Extract the complete data exactly as given.

- Opening Delimiter -

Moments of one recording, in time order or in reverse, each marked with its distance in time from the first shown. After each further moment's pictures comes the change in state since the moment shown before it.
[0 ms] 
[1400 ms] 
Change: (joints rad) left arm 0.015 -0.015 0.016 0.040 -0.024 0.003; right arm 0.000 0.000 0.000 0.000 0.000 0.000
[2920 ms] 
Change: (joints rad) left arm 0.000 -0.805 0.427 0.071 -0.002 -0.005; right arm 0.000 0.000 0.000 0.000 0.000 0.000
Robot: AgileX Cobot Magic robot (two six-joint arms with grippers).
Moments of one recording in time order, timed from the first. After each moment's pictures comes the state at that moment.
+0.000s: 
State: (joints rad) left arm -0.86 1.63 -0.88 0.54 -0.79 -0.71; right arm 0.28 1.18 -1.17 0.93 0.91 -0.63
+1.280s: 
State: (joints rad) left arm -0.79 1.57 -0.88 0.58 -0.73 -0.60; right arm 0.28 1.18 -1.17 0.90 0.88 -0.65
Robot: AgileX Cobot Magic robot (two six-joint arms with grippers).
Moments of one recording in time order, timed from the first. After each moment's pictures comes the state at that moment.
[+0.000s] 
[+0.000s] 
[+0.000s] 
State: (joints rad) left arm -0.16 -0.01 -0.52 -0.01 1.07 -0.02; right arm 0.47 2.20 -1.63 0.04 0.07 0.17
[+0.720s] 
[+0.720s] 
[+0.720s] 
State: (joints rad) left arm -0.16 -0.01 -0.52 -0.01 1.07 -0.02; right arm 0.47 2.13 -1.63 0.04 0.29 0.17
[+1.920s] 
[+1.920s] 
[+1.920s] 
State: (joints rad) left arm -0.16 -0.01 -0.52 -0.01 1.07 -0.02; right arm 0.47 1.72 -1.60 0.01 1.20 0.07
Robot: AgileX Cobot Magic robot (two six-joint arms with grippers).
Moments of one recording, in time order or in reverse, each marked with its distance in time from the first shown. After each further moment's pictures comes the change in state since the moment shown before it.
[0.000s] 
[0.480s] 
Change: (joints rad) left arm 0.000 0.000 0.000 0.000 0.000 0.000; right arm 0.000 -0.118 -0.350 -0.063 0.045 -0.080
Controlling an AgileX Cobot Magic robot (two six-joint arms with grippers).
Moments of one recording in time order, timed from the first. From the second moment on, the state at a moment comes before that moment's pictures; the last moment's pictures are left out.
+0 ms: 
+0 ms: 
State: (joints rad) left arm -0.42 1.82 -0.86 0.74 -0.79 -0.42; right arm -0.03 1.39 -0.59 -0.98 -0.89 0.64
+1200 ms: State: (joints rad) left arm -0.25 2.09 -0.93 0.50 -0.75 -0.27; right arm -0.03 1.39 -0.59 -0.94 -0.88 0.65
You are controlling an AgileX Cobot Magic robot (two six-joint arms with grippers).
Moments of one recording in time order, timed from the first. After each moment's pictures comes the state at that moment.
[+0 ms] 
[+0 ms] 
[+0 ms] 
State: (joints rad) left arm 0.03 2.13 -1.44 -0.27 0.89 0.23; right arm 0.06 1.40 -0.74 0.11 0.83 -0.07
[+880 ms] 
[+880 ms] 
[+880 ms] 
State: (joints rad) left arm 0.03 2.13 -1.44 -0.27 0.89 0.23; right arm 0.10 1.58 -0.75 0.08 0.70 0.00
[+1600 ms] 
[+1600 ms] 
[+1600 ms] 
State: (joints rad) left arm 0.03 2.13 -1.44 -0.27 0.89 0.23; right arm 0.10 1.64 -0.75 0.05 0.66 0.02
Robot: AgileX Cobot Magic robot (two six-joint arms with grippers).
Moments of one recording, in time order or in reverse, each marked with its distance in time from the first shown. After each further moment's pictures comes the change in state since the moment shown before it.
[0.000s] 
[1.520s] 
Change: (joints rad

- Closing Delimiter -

RESULT FOR THIS TASK:
Moments of one recording, in time order or in reverse, each marked with its distance in time from the first shown. After each further moment's pictures comes the change in state since the moment shown before it.
[0 ms] 
[1400 ms] 
Change: (joints rad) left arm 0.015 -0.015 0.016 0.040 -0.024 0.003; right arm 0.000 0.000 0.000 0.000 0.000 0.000
[2920 ms] 
Change: (joints rad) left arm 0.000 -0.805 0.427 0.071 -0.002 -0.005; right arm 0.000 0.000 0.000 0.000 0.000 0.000
Robot: AgileX Cobot Magic robot (two six-joint arms with grippers).
Moments of one recording in time order, timed from the first. After each moment's pictures comes the state at that moment.
+0.000s: 
State: (joints rad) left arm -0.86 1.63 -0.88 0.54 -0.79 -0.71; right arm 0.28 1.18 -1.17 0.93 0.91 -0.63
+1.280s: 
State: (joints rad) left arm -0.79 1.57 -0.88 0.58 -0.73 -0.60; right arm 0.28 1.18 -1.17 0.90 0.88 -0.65
Robot: AgileX Cobot Magic robot (two six-joint arms with grippers).
Moments of one recording in time order, timed from the first. After each moment's pictures comes the state at that moment.
[+0.000s] 
[+0.000s] 
[+0.000s] 
State: (joints rad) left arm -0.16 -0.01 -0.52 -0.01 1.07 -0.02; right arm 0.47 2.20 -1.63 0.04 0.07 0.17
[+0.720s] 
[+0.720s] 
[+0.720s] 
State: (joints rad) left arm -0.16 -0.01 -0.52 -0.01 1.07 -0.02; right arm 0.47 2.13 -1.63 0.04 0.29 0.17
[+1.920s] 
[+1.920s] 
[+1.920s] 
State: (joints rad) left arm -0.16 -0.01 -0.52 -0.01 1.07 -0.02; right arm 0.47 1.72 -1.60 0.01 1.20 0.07
Robot: AgileX Cobot Magic robot (two six-joint arms with grippers).
Moments of one recording, in time order or in reverse, each marked with its distance in time from the first shown. After each further moment's pictures comes the change in state since the moment shown before it.
[0.000s] 
[0.480s] 
Change: (joints rad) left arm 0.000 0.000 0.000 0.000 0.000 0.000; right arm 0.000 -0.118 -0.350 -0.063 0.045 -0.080
Controlling an AgileX Cobot Magic robot (two six-joint arms with grippers).
Moments of one recording in time order, timed from the first. From the second moment on, the state at a moment comes before that moment's pictures; the last moment's pictures are left out.
+0 ms: 
+0 ms: 
State: (joints rad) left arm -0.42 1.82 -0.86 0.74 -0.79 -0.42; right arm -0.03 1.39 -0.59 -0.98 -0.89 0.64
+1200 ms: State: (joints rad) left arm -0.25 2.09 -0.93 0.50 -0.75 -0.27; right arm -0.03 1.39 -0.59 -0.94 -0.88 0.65
You are controlling an AgileX Cobot Magic robot (two six-joint arms with grippers).
Moments of one recording in time order, timed from the first. After each moment's pictures comes the state at that moment.
[+0 ms] 
[+0 ms] 
[+0 ms] 
State: (joints rad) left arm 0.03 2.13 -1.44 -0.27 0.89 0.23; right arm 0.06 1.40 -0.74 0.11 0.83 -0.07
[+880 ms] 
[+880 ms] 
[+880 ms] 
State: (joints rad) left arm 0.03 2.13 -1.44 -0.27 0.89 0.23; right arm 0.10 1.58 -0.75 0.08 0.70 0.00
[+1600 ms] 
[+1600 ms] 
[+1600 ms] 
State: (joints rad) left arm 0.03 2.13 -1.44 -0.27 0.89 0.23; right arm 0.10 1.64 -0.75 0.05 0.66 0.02
Robot: AgileX Cobot Magic robot (two six-joint arms with grippers).
Moments of one recording, in time order or in reverse, each marked with its distance in time from the first shown. After each further moment's pictures comes the change in state since the moment shown before it.
[0.000s] 
[1.520s] 
Change: (joints rad

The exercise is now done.